__Task statement__
The answer must consist of each line of the records below that contains the string "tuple".

[Data items]

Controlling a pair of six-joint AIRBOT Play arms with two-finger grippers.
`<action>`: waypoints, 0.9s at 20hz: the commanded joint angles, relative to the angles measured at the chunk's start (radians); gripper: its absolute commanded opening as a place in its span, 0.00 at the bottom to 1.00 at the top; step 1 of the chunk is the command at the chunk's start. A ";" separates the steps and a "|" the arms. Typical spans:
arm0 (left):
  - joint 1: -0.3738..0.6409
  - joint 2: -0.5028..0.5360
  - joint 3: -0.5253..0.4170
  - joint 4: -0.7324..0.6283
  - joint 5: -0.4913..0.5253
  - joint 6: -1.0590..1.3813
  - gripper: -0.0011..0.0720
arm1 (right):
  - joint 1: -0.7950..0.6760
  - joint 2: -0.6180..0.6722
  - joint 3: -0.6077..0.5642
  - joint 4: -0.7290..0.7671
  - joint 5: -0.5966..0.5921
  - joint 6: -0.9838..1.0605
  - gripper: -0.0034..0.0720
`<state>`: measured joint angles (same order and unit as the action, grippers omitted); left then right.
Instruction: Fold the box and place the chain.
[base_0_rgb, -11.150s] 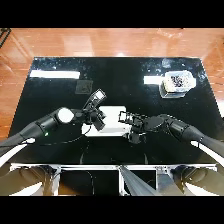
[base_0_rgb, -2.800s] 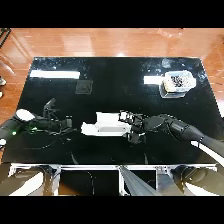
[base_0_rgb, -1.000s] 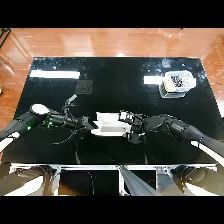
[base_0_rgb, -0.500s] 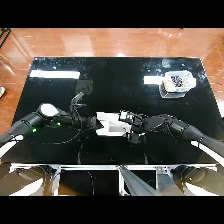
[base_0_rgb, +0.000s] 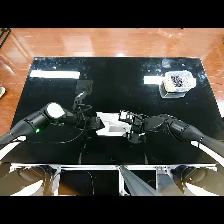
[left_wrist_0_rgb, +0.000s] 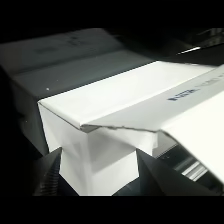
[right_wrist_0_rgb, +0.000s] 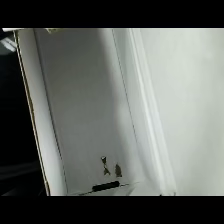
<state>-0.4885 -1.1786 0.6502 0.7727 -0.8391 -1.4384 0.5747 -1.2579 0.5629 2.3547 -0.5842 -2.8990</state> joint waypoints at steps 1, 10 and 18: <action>-0.044 0.000 0.003 0.088 0.055 -0.092 0.77 | 0.001 0.000 0.000 0.001 0.001 0.001 0.38; -0.064 -0.041 0.003 0.114 0.126 -0.162 0.77 | 0.001 0.000 0.000 0.001 0.000 0.001 0.38; -0.071 -0.040 0.012 0.117 0.129 -0.164 0.76 | 0.002 0.000 0.000 0.001 0.001 0.001 0.38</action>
<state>-0.5537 -1.2186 0.6552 0.8883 -0.7139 -1.6012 0.5758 -1.2579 0.5629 2.3562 -0.5823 -2.8971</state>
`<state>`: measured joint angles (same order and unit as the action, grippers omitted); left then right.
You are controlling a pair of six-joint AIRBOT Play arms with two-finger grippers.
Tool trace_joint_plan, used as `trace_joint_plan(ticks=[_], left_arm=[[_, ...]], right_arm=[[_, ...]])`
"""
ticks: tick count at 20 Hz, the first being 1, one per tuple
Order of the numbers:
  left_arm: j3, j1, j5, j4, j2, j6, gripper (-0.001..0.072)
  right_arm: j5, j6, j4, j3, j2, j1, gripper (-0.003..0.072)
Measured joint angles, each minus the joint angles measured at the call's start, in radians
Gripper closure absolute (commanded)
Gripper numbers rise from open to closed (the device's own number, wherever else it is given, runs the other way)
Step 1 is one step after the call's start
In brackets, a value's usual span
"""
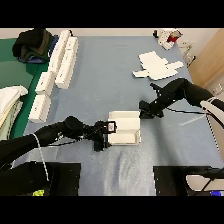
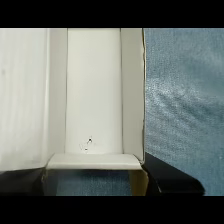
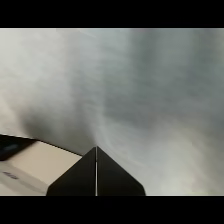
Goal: Fold the box.
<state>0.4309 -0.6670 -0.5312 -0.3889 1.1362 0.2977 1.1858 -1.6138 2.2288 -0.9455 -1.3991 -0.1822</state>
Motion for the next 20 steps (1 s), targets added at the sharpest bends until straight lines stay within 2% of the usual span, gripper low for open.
trace_joint_plan(ticks=[2, 5, 9, 12, 15, 20], left_arm=[[0.000, 0.000, 0.000, 0.000, 0.000, 0.000, 0.0246], [0.000, 0.000, 0.000, 0.000, 0.000, 0.000, 0.0245], [0.000, 0.000, 0.000, 0.000, 0.000, 0.000, 0.0246], [0.000, 0.000, 0.000, 0.000, 0.000, 0.000, 0.0246], [0.000, 0.000, 0.000, 0.000, 0.000, 0.001, 0.0246], [0.000, 0.000, -0.001, 0.000, 0.000, 0.001, 0.0246]], right_arm=[[0.028, -0.106, 0.124, -0.016, -0.062, 0.018, 0.0684], [0.091, -0.229, 0.227, -0.031, -0.104, 0.024, 0.0685], [0.202, -0.360, 0.274, -0.030, -0.108, 0.007, 0.0685], [0.235, -0.443, 0.277, 0.006, -0.064, -0.037, 0.0685], [0.185, -0.513, 0.261, 0.078, 0.023, -0.093, 0.0684], [-0.039, -0.628, 0.209, 0.233, 0.224, -0.225, 0.0684]])
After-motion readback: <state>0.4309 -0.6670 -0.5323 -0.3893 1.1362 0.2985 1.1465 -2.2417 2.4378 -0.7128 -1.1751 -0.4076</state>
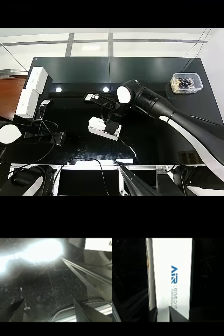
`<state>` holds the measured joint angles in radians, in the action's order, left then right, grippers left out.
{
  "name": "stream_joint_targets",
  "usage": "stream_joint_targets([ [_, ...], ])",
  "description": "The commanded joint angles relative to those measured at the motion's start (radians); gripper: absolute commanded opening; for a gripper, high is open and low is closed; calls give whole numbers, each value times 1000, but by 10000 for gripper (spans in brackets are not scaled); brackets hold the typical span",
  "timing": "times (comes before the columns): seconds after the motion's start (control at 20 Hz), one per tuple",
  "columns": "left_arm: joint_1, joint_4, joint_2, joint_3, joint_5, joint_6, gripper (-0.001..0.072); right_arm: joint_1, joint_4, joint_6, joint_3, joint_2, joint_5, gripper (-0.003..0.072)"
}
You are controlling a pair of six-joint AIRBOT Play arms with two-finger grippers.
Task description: Fold the box and place the chain.
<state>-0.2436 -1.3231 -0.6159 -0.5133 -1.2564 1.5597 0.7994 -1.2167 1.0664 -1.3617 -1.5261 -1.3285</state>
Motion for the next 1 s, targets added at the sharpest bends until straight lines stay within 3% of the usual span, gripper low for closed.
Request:
stream_joint_targets([
  [0.0,1,0,0,0,0,0,693,1,0,11,0,-1,1,124],
  [0.8,1,0,0,0,0,0,692,68,-60,64,0,-1,29,145],
  [0.9,1,0,0,0,0,0,692,69,-60,69,0,-1,32,246],
  [0.95,1,0,0,0,0,0,692,69,-60,72,0,-1,32,243],
])
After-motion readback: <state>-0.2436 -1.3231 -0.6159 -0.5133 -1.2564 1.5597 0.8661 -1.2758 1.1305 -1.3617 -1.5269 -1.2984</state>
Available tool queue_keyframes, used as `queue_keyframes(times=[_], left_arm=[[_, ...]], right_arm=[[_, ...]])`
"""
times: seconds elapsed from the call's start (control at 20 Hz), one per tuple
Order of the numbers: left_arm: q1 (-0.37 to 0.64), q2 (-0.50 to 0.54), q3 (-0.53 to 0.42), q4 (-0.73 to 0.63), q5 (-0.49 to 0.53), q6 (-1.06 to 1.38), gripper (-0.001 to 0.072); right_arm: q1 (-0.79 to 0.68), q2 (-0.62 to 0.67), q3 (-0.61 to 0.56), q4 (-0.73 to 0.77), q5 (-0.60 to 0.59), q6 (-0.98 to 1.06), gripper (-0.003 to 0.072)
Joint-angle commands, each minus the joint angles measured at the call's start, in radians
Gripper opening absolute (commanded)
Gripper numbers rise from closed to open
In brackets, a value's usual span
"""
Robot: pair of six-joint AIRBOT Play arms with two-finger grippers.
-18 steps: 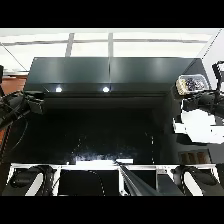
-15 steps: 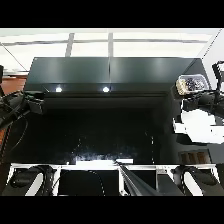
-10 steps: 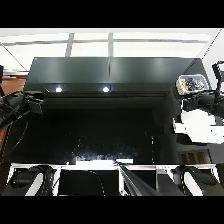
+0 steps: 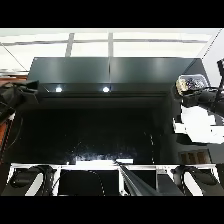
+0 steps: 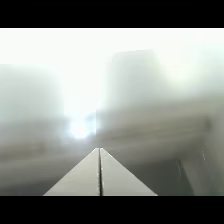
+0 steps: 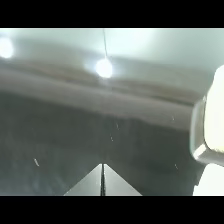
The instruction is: Fold the box and place the chain.
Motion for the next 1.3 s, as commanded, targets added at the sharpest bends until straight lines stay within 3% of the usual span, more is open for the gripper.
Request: queue_keyframes(times=[0.0, 0.05, 0.1, 0.15, 0.25, 0.3, 0.35, 0.4, 0.5, 0.6, 0.75, 0.9, 1.1, 1.25], left_arm=[[0.000, -0.007, 0.000, -0.090, 0.202, 0.000, 0.0029], [0.000, -0.011, 0.000, -0.137, 0.240, 0.000, 0.0029], [0.000, -0.015, 0.000, -0.180, 0.269, 0.000, 0.0029], [0.000, -0.016, 0.000, -0.214, 0.286, 0.000, 0.0029], [-0.001, -0.019, 0.000, -0.253, 0.285, 0.000, 0.0037], [-0.001, -0.024, 0.000, -0.254, 0.272, 0.000, 0.0241], [-0.001, -0.033, 0.000, -0.253, 0.247, 0.000, 0.0653], [-0.001, -0.048, 0.000, -0.253, 0.201, 0.000, 0.0711], [-0.002, -0.092, 0.001, -0.246, 0.028, 0.050, 0.0711], [-0.014, -0.158, 0.001, -0.194, -0.174, 0.085, 0.0710], [-0.067, -0.273, 0.004, 0.087, -0.357, -0.118, 0.0711], [-0.132, -0.343, 0.032, 0.307, -0.375, -0.418, 0.0711], [-0.173, -0.372, 0.056, 0.325, -0.364, -0.443, 0.0711], [-0.176, -0.372, 0.056, 0.326, -0.368, -0.445, 0.0711]], right_arm=[[0.000, -0.010, 0.000, 0.108, -0.169, -0.009, 0.0017], [-0.001, -0.023, 0.000, 0.031, -0.269, 0.006, 0.0210], [-0.011, -0.042, 0.000, -0.049, -0.362, 0.069, 0.0536], [-0.036, -0.065, 0.000, -0.121, -0.433, 0.143, 0.0720], [-0.135, -0.122, 0.001, -0.240, -0.498, 0.224, 0.0720], [-0.216, -0.159, 0.009, -0.274, -0.497, 0.262, 0.0720], [-0.303, -0.198, 0.025, -0.288, -0.471, 0.293, 0.0720], [-0.406, -0.242, 0.050, -0.291, -0.421, 0.320, 0.0720], [-0.594, -0.328, 0.118, -0.294, -0.278, 0.342, 0.0720], [-0.741, -0.406, 0.205, -0.405, -0.098, 0.342, 0.0720], [-0.877, -0.501, 0.293, -0.551, 0.101, 0.339, 0.0720], [-0.927, -0.591, 0.338, -0.551, 0.205, 0.314, 0.0720], [-0.930, -0.759, 0.435, -0.415, 0.433, 0.037, 0.0720], [-0.913, -0.822, 0.465, -0.400, 0.470, -0.029, 0.0720]])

__Solution below__
ticks: tick count at 20 Hz, the first being 1, one per tuple
  "timing": "times (comes before the columns): seconds after the motion's start (control at 20 Hz), one per tuple",
times: seconds elapsed from the call's start (control at 20 Hz), one per tuple

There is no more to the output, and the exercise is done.